__Task directions__.
Your answer should consist solely of the lines from the first line of the data through the line with "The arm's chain", each reproduced exactly.

__Provided data__.
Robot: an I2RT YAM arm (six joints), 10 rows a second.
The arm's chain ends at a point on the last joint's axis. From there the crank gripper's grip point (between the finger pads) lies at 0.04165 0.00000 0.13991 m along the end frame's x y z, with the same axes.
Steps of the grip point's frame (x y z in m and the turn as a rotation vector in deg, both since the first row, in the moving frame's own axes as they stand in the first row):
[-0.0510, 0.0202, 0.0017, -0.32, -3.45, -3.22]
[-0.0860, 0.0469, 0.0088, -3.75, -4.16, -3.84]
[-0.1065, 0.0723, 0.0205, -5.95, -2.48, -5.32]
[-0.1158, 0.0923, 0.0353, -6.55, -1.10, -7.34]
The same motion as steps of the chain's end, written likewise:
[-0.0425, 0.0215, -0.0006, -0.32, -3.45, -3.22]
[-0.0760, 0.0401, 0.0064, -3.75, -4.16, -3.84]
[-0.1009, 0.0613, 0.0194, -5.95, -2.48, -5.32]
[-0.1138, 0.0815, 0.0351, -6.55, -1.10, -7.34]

__Task answer__.
Robot: an I2RT YAM arm (six joints), 10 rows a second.
The arm's chain ends at a point on the last joint's axis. From there the crank gripper's grip point (between the finger pads) lies at 0.04165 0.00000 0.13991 m along the end frame's x y z, with the same axes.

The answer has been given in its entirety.